• **Exercise aim**:
Spot each line in the data below containing "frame" and copy it.

Stored dataset items:
════════
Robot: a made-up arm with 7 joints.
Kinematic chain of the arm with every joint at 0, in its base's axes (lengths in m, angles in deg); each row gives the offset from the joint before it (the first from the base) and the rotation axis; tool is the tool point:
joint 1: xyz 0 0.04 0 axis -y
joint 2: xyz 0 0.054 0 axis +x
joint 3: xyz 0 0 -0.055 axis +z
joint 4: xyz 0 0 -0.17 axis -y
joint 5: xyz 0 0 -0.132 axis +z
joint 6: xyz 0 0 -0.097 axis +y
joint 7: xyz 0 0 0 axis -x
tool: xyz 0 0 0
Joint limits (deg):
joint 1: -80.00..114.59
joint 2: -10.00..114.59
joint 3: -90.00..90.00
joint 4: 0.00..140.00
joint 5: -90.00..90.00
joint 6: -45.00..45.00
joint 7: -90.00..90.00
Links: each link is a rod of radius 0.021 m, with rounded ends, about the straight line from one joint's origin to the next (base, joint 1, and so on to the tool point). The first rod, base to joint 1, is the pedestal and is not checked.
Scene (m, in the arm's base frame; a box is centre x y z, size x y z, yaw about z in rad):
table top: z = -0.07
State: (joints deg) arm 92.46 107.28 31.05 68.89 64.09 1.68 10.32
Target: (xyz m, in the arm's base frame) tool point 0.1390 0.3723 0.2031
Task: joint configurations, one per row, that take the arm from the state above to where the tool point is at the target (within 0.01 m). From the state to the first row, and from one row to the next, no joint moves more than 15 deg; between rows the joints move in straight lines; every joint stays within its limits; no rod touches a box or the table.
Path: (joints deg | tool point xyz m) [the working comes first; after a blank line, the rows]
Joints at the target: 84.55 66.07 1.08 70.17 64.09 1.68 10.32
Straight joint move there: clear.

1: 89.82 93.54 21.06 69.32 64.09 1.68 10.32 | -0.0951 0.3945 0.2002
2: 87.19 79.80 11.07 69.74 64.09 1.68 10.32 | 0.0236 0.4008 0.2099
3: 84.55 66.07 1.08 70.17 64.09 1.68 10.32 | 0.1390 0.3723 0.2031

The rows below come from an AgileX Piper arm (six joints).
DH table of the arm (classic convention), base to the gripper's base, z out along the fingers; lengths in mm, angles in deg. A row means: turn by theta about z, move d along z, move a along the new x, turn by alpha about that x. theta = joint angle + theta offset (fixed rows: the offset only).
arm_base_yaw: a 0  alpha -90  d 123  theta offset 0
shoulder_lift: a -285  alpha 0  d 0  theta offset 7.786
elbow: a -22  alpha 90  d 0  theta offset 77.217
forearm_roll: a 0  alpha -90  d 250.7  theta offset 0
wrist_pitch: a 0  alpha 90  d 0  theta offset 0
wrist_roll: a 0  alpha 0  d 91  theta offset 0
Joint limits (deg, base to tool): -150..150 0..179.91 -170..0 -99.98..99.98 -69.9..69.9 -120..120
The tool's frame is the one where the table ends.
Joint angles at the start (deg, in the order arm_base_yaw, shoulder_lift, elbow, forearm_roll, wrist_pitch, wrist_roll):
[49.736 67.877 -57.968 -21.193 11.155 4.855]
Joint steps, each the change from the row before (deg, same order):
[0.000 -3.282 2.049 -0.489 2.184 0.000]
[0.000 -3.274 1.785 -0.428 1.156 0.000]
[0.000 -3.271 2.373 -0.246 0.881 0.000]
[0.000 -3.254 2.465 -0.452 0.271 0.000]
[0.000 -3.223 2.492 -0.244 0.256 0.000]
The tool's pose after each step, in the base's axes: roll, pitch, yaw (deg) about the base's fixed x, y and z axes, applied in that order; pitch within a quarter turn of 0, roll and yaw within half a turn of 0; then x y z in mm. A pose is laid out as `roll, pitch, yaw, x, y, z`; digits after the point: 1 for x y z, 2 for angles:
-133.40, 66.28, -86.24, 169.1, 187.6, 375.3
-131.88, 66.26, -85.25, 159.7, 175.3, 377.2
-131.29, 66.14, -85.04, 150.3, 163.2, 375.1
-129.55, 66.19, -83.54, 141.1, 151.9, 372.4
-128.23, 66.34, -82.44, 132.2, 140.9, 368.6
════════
• **Finished task**:
Scene (m, in the arm's base frame; a box is centre x y z, size x y z, yaw about z in rad):
Target: (xyz m, in the arm's base frame) tool point 0.1390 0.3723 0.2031
The tool's frame is the one where the table ends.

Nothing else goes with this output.